What is chromosomes linked to Parkinson’s disease

In recent years researchers have identified a number of chromosomes that appear to have an involvement in the development of Parkinson’s disease. A chromosome is a cellular structure that contains hundreds or thousands of genes, which are the base units of inherited information that determine many of the characteristics of an individual’s existence. A normal cell contains 23 pairs of chromosomes; in health, the pairs have identical structure, except for the unmatched X-Y sex chromosomes in men (women have matched X-X sex chromosomes). Each cell repeats this pairing and structure (except ova, or eggs, and sperm, which each contain half the chromosomes and blend to create a full chromosomal complement at conception).

Genes line each chromosome in a particular and identical order for every appearance of that chromosome in every cell. All of the genes on chromosome 4, for example, are in exactly the same location on every chromosome 4 in every cell. It is this consistent presence that allows the characteristics of their genetic coding to manifest, somewhat in the way that aligning tumblers in a lock allows the lock to open. If just one tumbler is out of alignment, the lock does not open. Such is the case with genes and chromosomes, although of course in a much more intricate and complex manner; all must be precisely aligned to display their characteristics.

There can be mutations (changes or “errors” in the gene’s content) of a particular gene that appear in that gene in every cell or minor aberrations in a single presence of the gene. Generally single aberrations do not interfere with health although mutations create differences that can be either benign or harmful.

Locating the chromosome in which the genes responsible for certain traits reside is the first step in identifying and possibly correcting gene mutations that cause diseases. The extent to which gene mutations cause Parkinson’s disease remains unknown. Most researchers believe it is a combination of genetic and environmental factors that converge to permit Parkinson’s to develop. Recent research suggests that genetic factors might be more prevalent and significant than long assumed, however. Scientists can now link mutations in defined areas on chromosomes 1, 2, 4, 5, 6, 8, 9, and 17 to Parkinson’s disease, although the role that these mutations play and the specific genes that are involved remain unclear.

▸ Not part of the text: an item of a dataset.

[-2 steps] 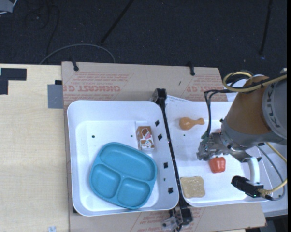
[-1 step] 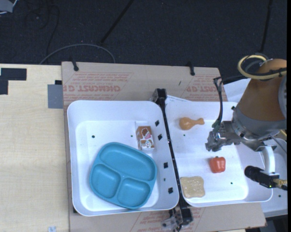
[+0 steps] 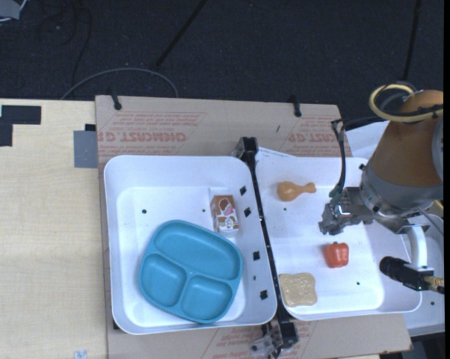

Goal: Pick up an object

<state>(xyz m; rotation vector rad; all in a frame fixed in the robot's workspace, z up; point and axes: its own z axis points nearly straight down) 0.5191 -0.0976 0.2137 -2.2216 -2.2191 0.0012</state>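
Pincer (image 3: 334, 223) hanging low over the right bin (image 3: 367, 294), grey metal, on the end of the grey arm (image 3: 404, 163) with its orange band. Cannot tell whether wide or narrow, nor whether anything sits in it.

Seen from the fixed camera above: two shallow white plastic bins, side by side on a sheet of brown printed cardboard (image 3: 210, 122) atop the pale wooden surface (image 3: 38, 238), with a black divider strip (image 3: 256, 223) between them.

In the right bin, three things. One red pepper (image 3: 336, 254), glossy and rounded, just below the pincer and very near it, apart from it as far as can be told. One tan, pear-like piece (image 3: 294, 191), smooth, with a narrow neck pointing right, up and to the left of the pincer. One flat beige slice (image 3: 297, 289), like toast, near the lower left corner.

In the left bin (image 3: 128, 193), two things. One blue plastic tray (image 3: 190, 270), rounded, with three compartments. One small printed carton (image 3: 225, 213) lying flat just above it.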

Researchers discovered the parkin gene, located on chromosome 6, in the 1990s and subsequently have discovered a number of other genes that seem specific to Parkinson’s disease, particularly early-onset Parkinson’s, in some way. Some of these genes relate only to Parkinson’s, and others have broader effects on health and disease throughout the body. As technology is rapidly evolving to allow more precise examination of chromosomal and genetic structures, there is a continuous stream of new discoveries about the extent to which genetic factors influence Parkinson’s disease regardless of the age of onset. These are spawning a number of experimental gene therapies that show great promise for changing the course of Parkinson’s disease and strengthen HOPE FOR A CURE FOR PARKINSON’S.